3) Require clarifying questions and explicit assumptions
Tell the model that guessing is not allowed:
- “If anything is unclear, ask questions before writing code.”
- “List assumptions; if you can’t verify, mark it as unknown.”
4) Use examples as mini-tests
Examples turn a fuzzy request into something measurable. They reduce hallucinations by anchoring output behavior.
5) Use conservative generation settings for correctness
For diffs, debugging, and structured output: lower randomness, fewer candidates. Use higher diversity only when you’re exploring options.
Clear constraints, small diffs, explicit verification. “Prompt tricks” are secondary.
The verification ladder (what counts as evidence)
When the model makes a claim, decide what evidence you need. A good default ladder:
- Executable evidence: tests pass, the app runs, the bug reproduces/fixes, a script prints the expected output.
- Observable evidence: logs, traces, metrics, or screenshots that match the claim.
- Code evidence: the referenced function exists; the diff matches the described behavior.
- Documentation evidence: official docs or release notes that confirm the API/flag/behavior.
- Model evidence: explanations and reasoning (helpful, but the weakest evidence).
Explanations are valuable for understanding, but they don’t prove correctness. Always climb at least one rung higher.
A hallucination recovery loop
When you suspect a hallucination, use this loop to recover fast:
- Freeze the scope: restate the goal and constraints in one paragraph.
- Ask for hypotheses: “List 3 plausible causes ranked by likelihood.”
- Ask for tests: “For each hypothesis, what single check would confirm or falsify it?”
- Run one check: you or tools produce real evidence.
- Apply the smallest diff: fix only what the evidence supports.
- Verify again: run tests, reproduce the scenario, lock the behavior.
Require the model to label each hypothesis with a confidence level and what evidence would change its mind.
Using tools to reduce hallucinations
Tools turn “plausible” into “provable.” Even simple tools help:
- Search: verify whether a function/flag/file actually exists.
- Build/run: compile or run a minimal reproduction.
- Tests: lock correctness and prevent regressions.
- Linters/formatters: catch syntactic and style issues early.
A safe pattern
- Model proposes a plan + minimal diff.
- You run verification commands (or allow tool runs).
- You paste exact outputs back.
- Model refines based on evidence.
Give tools least privilege. Add budgets/timeouts. Require approval for destructive actions. “Tools reduce hallucinations” only works if tool use is safe and observable.
Structured output as an anti-hallucination tactic
Hallucinations often show up as “format drift” and hidden assumptions. Structured output forces precision:
- Schemas define what is allowed.
- Validation catches deviations immediately.
- Explicit fields can separate facts from guesses.
Example: force uncertainty into the structure
{
"claim": "string",
"confidence": "low|medium|high",
"evidence_needed": ["string"],
"assumptions": ["string"],
"next_check": "string"
}
This makes it harder for the model to “hide” uncertainty in a confident paragraph.
Structured output becomes critical when you build real apps.

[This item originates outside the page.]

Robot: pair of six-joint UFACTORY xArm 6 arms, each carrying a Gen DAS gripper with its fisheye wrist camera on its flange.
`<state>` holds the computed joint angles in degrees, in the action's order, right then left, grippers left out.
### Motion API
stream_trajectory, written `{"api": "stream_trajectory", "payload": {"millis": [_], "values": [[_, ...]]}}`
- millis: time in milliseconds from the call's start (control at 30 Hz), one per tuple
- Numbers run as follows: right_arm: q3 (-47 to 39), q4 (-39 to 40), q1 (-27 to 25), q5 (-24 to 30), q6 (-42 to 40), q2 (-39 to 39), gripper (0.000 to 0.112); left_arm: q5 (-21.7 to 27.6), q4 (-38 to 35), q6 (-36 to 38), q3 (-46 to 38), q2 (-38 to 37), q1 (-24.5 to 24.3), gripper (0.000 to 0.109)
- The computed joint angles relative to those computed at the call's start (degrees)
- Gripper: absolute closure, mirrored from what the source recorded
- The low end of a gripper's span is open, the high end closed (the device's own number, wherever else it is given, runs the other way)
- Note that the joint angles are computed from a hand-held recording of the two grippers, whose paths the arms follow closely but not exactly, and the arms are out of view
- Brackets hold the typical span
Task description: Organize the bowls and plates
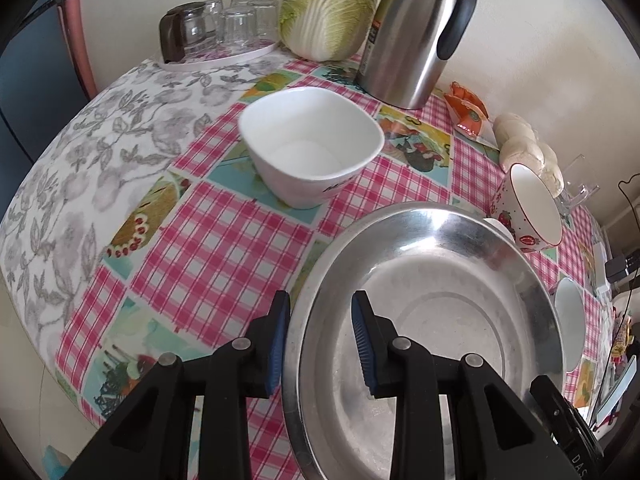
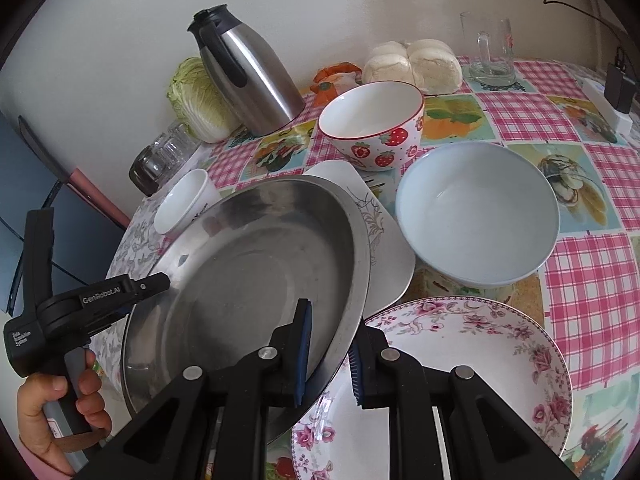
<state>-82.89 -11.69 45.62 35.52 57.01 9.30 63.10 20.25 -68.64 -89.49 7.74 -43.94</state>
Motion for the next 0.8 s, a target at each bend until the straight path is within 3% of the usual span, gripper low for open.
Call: {"api": "stream_trajectory", "payload": {"millis": [300,800], "values": [[0.70,-1.34,-1.46,-1.85,1.91,0.51,0.093,-1.96,-0.37,2.18,-3.15,3.27,0.85,0.076],[-1.01,-3.72,-2.03,-0.10,1.92,2.60,0.094,-2.61,0.42,4.54,-7.07,7.80,1.68,0.076]]}}
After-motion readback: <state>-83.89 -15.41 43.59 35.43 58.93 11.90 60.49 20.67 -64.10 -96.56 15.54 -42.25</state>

It’s how you stop “parsing vibes” and start enforcing contracts.
Copy-paste templates
Template: force assumptions and unknowns
Before answering:
1) List assumptions you are making.
2) List what you are uncertain about.
3) Ask the minimum set of clarifying questions.
Do not invent APIs, UI labels, or file contents.

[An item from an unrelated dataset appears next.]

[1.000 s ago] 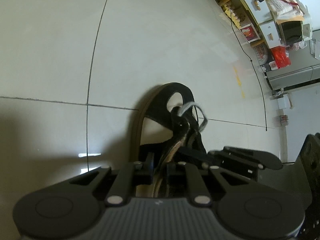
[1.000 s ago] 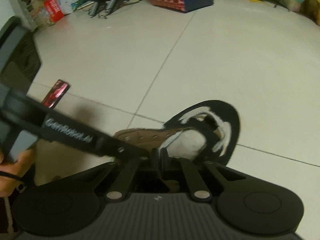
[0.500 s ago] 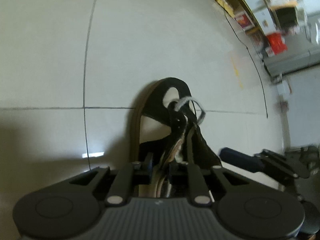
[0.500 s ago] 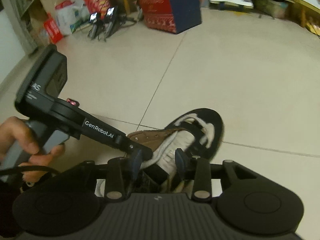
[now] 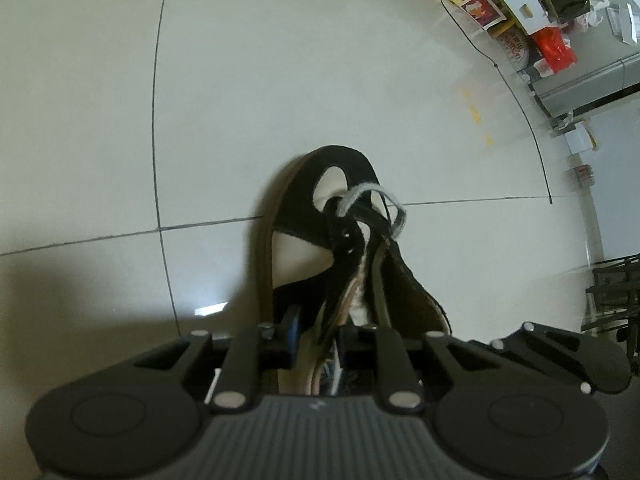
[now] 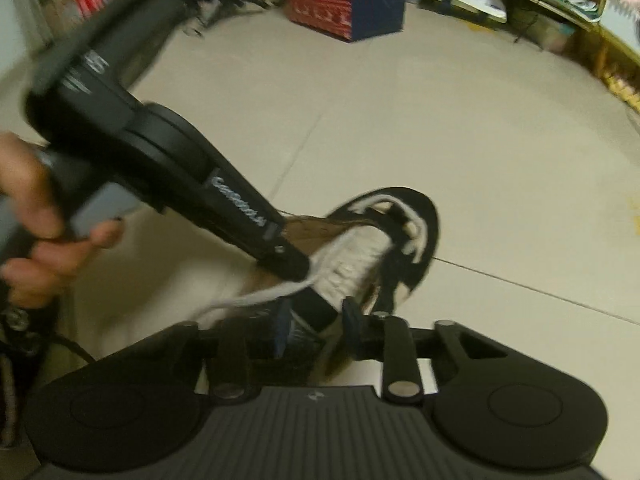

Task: Lace up shoes with both hands
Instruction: 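Hold the sneaker collar with the left gripper while the right gripper presses the tongue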

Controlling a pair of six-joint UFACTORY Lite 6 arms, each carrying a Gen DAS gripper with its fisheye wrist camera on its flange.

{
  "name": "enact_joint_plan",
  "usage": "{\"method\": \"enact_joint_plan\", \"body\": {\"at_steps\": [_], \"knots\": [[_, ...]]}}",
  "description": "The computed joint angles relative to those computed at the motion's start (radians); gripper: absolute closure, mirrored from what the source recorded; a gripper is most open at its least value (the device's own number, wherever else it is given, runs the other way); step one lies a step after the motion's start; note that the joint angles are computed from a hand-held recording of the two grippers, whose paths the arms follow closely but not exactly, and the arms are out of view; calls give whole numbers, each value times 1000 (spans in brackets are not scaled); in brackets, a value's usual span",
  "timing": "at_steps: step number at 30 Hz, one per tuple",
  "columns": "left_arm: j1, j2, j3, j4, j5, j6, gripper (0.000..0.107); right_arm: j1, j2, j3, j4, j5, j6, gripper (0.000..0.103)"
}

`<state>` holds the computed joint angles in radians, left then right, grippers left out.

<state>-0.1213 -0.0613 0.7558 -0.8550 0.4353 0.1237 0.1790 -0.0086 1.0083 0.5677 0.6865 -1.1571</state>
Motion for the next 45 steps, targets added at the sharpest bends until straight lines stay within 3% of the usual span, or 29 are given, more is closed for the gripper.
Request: {"method": "enact_joint_plan", "body": {"at_steps": [2,5,10,13,16,19,22,28,30,32,34,37,40,43,45], "knots": [[-2,1,5,28,3,-50,87,69,-4,-15,-139,-84,155,88],[-3,2,13,59,13,-88,87,147,0,-20,-311,-139,354,88],[-14,23,44,105,22,-134,87,214,62,-1,-450,-186,528,88],[-30,47,76,160,22,-172,86,189,119,38,-381,-178,475,89],[-20,64,85,150,17,-163,85,128,153,68,-220,-147,311,103],[0,64,73,100,19,-132,84,23,156,83,-23,-40,88,103],[9,57,60,66,18,-111,84,-26,127,73,-17,5,73,103],[-12,47,56,109,3,-187,84,43,-26,-79,-168,-130,201,103],[-13,42,52,105,1,-195,84,63,-53,-98,-191,-134,212,94],[-9,40,48,92,3,-185,84,68,-74,-110,-179,-121,200,76],[-4,41,48,78,7,-174,83,68,-87,-125,-163,-128,182,72],[6,40,40,47,10,-149,83,85,-106,-157,-167,-205,213,75],[0,40,38,50,1,-159,83,112,-114,-181,-200,-294,289,90],[-3,39,37,51,0,-157,82,138,-5,-100,-340,-314,477,91],[3,41,34,31,1,-134,82,160,26,-60,-404,-282,554,85]]}}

Template: hypothesis-driven debugging
Given this error + context:
1) Provide 3 hypotheses ranked by likelihood.
2) For each hypothesis, provide one fast check to confirm/falsify it.
3) Propose the smallest diff to fix the most likely confirmed cause.
4) Tell me exactly what to run to verify.
Template: diff-only implementation
Implement this as a minimal diff.
Constraints:
- Do not rewrite unrelated code.
- If you need more context, ask for specific files/functions.
Deliverables:
1) Patch/diff
2) Verification steps
Template: “answer only from sources” mode
Answer using ONLY the information in the provided sources.
If the sources do not contain the answer, say "not enough information."
Do not guess or fill gaps.
Make these templates part of your “house rules” so you don’t have to retype them every session.